Malware: New Attacks Evade DetectionResearcher Describes Latest Threats
It's not just anti-virus software these latest attacks have learned to circumvent, says Maor, a fraud prevent solutions manager for the online security company. "These attacks are trying to evade the [malware] researchers," he adds.
While many of the malware strains used in the new generation of attacks are not new, the attacks, because they are using new techniques to get around researchers' common tools of detection, are able to go undiscovered for weeks or months at a time, Maor adds.
And the longer the malware goes undetected, the more information the fraudsters are able to glean about the users whose computers they infect, he explains during this interview with Information Security Media Group.
The same new attack techniques being used with banking Trojans also are being applied to many of the malware strains, such as Dexter and BlackPOS, that are targeting retailers, Maor says.
"We're seeing a rise in the number of POS-dedicated malware [strains], too," he says. "The point-of-sale malware that is out there also knows how to get around detection."

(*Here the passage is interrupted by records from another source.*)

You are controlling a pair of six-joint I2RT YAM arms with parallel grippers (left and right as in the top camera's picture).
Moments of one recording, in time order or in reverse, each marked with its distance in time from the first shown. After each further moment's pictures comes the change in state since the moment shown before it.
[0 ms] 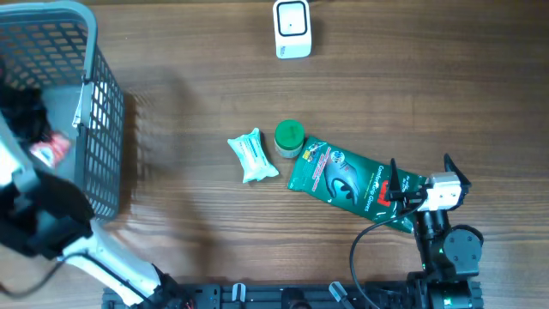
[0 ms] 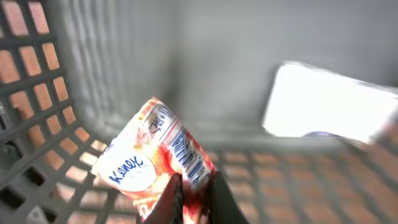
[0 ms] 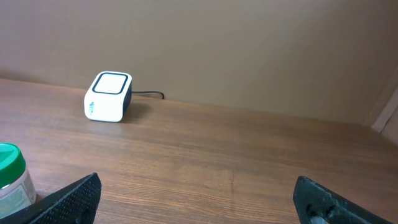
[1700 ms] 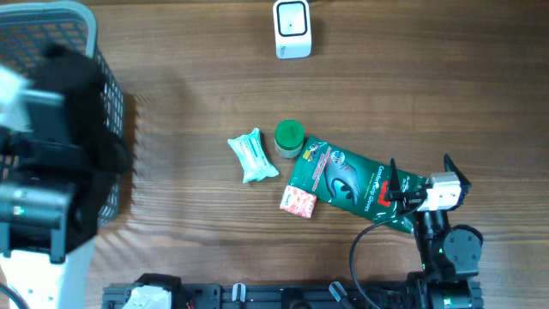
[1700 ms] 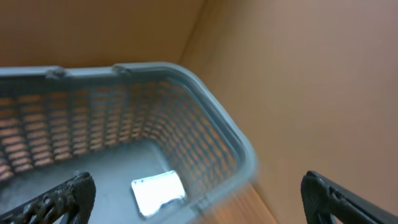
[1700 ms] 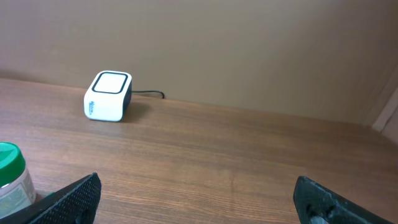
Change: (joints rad) left arm -0.686 -0.919 -0.528 0.730 -0.855 0.187; right arm 0.000 -0.001 -0.003 0.000 0.000 0.000
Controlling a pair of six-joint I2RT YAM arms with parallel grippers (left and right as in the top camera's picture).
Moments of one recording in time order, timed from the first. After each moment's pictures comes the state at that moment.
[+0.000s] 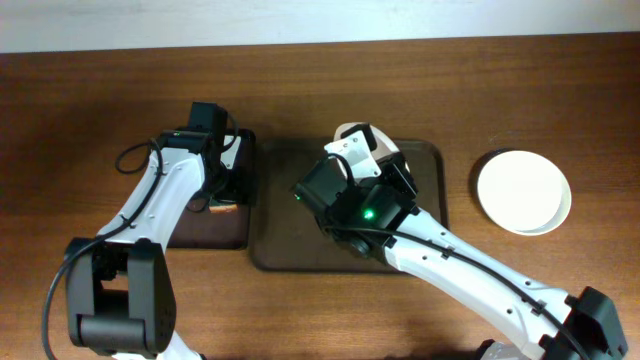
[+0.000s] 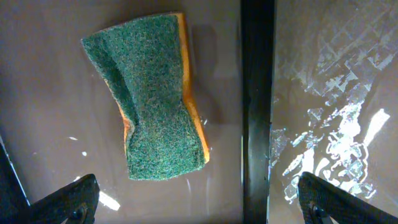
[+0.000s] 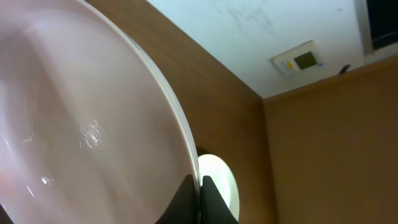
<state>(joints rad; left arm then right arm) -0.13 1.80 1.29 -0.91 0.01 0.01 0.84 1.58 1.31 -0.93 1.10 0.21</state>
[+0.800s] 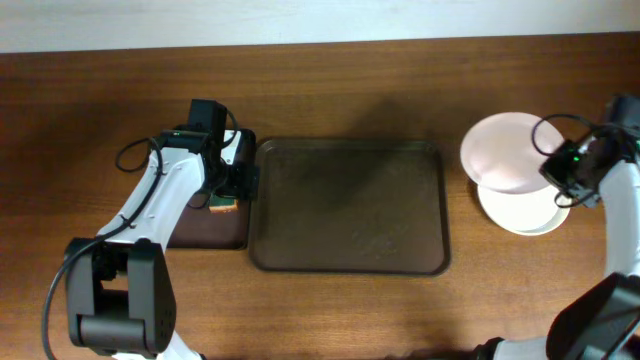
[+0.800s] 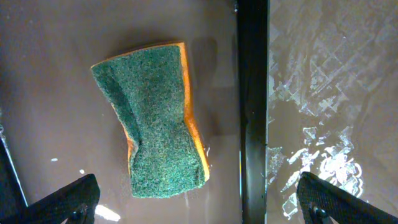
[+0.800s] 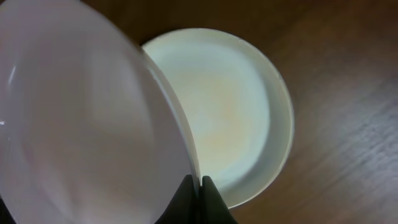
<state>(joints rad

This is why information sharing, across industries and regions, about emerging malware strains and attack methods is becoming increasingly critical, Maor says. "People understand that in order to understand these attacks, you have to share information," he says.
During this interview, Maor also discusses:
- Why emerging POS and online bank account malware strains are increasingly similar
- How criminals are sharing information about ways to evade detection and researchers;
- The risks posed by Microsoft's dropping of support for its XP operating system next month.
At Trusteer, an IBM company, Maor leads fraud fighting and threat awareness projects. A security evangelist, he regularly presents at industry events and academic master classes and volunteers for educational security awareness programs. Previously, he was the head of RSA's Cyber Threats Research Labs, where he managed malware research and intelligence teams.